Problem to solve: Your copy of the data should leave out the images and match everything else exactly.

Records for processing:

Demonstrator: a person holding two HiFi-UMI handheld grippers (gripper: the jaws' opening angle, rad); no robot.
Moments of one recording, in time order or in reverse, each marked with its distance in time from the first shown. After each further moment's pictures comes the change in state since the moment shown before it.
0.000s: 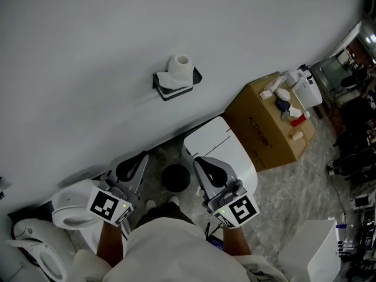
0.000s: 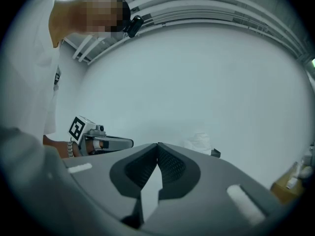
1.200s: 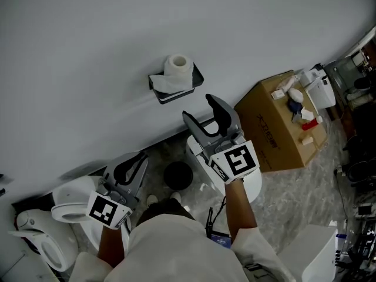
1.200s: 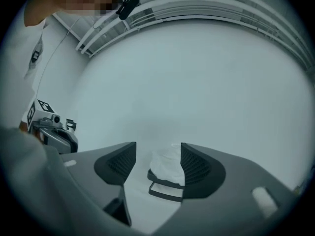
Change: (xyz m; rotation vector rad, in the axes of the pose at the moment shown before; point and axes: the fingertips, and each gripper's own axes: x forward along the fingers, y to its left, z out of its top) left arm 0.049 0.009 -0.014 0.033 0.040 0.057; right arm 0.112 -0.140 0.016 -0.121 -0.023 -0.003
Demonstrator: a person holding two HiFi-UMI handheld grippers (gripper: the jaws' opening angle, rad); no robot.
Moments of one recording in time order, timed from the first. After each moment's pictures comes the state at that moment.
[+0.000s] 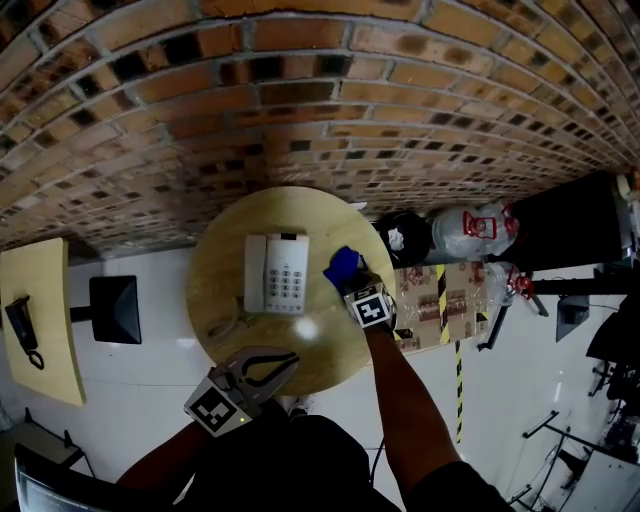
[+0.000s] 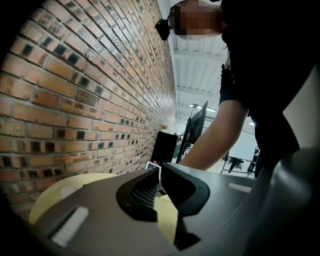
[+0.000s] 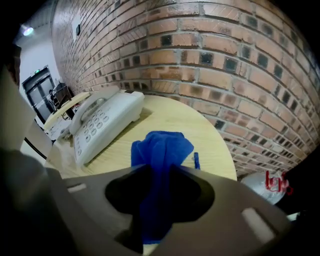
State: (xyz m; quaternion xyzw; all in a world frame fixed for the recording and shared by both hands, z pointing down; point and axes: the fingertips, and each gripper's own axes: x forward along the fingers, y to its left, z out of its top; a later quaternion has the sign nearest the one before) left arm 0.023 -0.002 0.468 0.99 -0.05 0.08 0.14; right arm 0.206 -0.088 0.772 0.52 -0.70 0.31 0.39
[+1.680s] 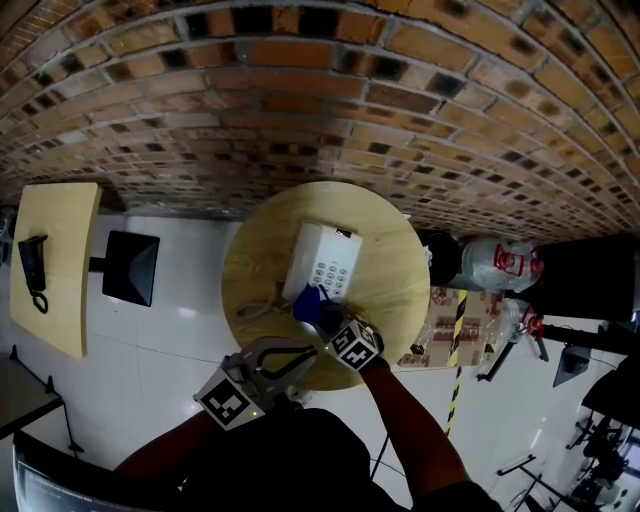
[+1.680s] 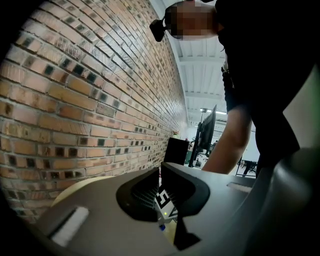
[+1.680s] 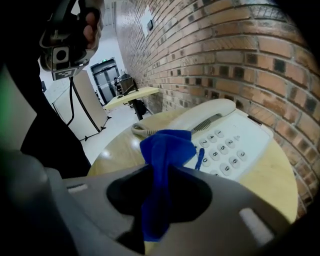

Task answer:
Demonstrator: a person holding two HiFi-UMI handheld grippers (gripper: the jaws' opening angle, rad); no robot.
Moments of one recording, in time order or in reverse, each marked with its distance in time from the first shown. After each further moment's pictures comes the change in state since the moment shown before it.
0.000s: 
0.000s: 
1.200s: 
1.200s: 
Change: (xyz m; rotation vector rad, in the axes of the pose at the moment shown before; point and axes: the fingertips, and each gripper's own axes: x forward along the fingers, y to its left, z out of its top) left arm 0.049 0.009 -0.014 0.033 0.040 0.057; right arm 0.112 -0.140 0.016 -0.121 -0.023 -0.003
Demonstrator: a person holding two HiFi-UMI handheld grippers (gripper: the jaws' opening angle, rad); no robot.
Moments of one recording in time order, timed from the first. After each moment's pictures comes the state at that moment.
[+0.000s] 
[+0.000s] 
[+0.000s] 
State: (xyz m; quaternion xyzw; all in a world frame fixed for the recording and shared by both hands, z pointing down; point and axes: the fingertips, and each gripper's own axes: x forward along the fingers, y to its left, z out of its top; a later quaternion has the sign nearest the one before) left arm 0.023 -0.002 0.468 0.99 -0.05 0.08 0.14; right arm 0.206 -0.088 0.772 0.52 -0.70 0.31 0.39
[+1.680s] 
[+1.680s] 
[+1.680s] 

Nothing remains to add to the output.